I am working on acyclic orientations of undirected graphs and have the following questions:

  1. Given connected undirected simple graph $G$, how to find all possible acyclic orientations of $G$ ?
  2. What is the number of acyclic orientations? It is known (from here) to be $(-1)^p\ \chi(G,-\lambda)$ for a graph $G$ with $p$ vertices where $\chi$ is the chromatic polynomial evaluated at $-\lambda$; but I wasn't successful in understanding how to evaluate $\chi$ at a negative value ($-\lambda$).
  • 3
    $\begingroup$ Re 2, $\chi(G,\cdot)$ is just a polynomial. It can be evaluated at any complex point. The number of acyclic orientations is $(-1)^p \chi(G,-1)$, where $p$ is the number of vertices. For example, the chromatic polynomial of a triangle is $t(t-1)(t-2)$, and so the number of acyclic orientations is $(-1)^3(-1)(-2)(-3) = 6$ (all $2^3$ orientations other than the $2$ cyclic orientations). $\endgroup$ Commented Apr 28, 2014 at 3:09
  • $\begingroup$ @YuvalFilmus thanks a lot. so its a matter of evaluating the polynomial at $-\lambda$. $\endgroup$
    – seteropere
    Commented Apr 28, 2014 at 18:44

1 Answer 1


As Yuval noted, you can count the number of acyclic orientations by evaluating the chromatic polynomial of a graph at negative unity. For computing chromatic polynomials, there are efficient algorithms known for some graph classes.

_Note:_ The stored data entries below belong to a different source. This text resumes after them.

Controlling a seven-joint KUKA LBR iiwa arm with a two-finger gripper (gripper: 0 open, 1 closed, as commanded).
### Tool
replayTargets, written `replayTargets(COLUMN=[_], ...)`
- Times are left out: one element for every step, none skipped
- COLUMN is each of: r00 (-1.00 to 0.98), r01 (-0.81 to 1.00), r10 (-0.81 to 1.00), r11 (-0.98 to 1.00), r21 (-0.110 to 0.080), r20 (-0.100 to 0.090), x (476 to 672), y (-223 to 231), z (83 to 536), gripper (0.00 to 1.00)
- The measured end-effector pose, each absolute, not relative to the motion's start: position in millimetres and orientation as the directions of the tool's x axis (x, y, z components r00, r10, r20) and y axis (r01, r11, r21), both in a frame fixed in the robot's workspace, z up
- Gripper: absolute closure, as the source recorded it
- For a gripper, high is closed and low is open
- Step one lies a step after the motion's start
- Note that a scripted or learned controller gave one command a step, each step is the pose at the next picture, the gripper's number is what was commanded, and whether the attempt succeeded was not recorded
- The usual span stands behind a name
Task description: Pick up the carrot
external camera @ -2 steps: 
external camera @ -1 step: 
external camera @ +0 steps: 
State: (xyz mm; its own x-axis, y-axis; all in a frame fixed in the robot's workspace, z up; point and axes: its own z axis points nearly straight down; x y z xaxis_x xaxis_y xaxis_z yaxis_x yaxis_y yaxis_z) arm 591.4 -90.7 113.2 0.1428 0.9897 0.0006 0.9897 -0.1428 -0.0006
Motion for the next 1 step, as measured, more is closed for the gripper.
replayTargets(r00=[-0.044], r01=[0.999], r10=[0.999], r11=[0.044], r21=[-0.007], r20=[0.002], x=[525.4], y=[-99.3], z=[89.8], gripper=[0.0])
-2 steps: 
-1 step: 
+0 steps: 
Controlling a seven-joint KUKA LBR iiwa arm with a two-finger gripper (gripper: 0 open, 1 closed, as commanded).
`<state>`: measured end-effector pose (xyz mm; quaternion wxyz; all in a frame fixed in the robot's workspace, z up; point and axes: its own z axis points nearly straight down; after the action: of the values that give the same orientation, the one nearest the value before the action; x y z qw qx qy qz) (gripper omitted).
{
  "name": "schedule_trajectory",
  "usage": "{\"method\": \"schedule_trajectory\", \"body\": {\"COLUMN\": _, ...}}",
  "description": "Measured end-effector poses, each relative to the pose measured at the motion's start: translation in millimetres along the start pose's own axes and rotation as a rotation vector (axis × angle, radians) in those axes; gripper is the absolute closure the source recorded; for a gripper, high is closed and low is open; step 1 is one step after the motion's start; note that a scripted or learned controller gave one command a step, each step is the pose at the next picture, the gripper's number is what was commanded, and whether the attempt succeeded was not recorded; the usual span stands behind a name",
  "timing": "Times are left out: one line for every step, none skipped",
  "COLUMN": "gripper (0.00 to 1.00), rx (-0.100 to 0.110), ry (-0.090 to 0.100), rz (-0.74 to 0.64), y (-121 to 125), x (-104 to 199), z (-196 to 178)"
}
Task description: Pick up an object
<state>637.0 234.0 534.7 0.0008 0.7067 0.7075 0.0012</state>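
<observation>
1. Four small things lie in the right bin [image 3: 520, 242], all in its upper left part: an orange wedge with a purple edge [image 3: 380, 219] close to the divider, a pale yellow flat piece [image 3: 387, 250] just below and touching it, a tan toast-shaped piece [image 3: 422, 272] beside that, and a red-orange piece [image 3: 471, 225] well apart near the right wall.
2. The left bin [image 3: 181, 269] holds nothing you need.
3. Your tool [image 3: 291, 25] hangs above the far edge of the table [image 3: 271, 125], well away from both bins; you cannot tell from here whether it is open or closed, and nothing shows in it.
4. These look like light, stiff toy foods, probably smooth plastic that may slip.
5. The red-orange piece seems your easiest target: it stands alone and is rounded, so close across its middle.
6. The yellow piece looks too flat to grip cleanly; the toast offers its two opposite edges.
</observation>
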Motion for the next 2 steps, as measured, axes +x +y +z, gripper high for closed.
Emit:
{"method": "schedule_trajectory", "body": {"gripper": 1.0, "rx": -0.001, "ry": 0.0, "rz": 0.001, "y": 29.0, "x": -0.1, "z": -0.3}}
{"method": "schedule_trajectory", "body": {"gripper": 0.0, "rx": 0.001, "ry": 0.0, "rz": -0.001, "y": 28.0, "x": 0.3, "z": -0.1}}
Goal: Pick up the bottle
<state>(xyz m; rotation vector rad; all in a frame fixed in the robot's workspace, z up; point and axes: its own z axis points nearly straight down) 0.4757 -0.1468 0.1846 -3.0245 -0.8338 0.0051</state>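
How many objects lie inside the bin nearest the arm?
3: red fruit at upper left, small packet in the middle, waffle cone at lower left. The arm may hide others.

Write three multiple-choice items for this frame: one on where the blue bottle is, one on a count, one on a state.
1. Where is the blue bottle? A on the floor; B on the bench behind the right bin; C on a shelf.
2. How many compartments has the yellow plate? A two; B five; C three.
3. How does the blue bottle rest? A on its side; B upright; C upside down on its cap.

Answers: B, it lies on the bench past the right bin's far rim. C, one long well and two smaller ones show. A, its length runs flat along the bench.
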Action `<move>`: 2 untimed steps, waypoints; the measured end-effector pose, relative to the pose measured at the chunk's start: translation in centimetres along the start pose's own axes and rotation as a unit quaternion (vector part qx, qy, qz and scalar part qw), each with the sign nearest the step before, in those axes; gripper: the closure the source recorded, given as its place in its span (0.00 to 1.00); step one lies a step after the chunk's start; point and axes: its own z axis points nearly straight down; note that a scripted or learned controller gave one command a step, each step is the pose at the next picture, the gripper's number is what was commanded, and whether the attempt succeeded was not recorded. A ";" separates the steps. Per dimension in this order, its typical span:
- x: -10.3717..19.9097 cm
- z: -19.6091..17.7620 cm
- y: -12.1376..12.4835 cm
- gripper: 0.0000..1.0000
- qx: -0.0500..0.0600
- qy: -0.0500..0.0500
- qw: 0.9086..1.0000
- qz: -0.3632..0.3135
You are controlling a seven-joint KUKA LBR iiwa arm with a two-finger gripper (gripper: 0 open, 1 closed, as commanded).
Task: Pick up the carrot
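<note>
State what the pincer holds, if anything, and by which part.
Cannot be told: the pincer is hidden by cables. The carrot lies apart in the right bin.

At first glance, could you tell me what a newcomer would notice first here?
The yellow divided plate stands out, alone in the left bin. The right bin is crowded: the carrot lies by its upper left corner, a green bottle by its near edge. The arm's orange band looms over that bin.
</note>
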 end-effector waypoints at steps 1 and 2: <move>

There is also a recursive algorithm for generating all acyclic orientations of a graph given by Squire [1]. The algorithm requires $O(n)$ time per acyclic orientation generated. Roughly 20 years ago this was the fastest algorithm known; it's possible a faster one is known now, or that you can improve Squire's algorithm by known techniques.

[1] Squire, M. B. (1998). Generating the acyclic orientations of a graph. Journal of Algorithms, 26(2), 275-290.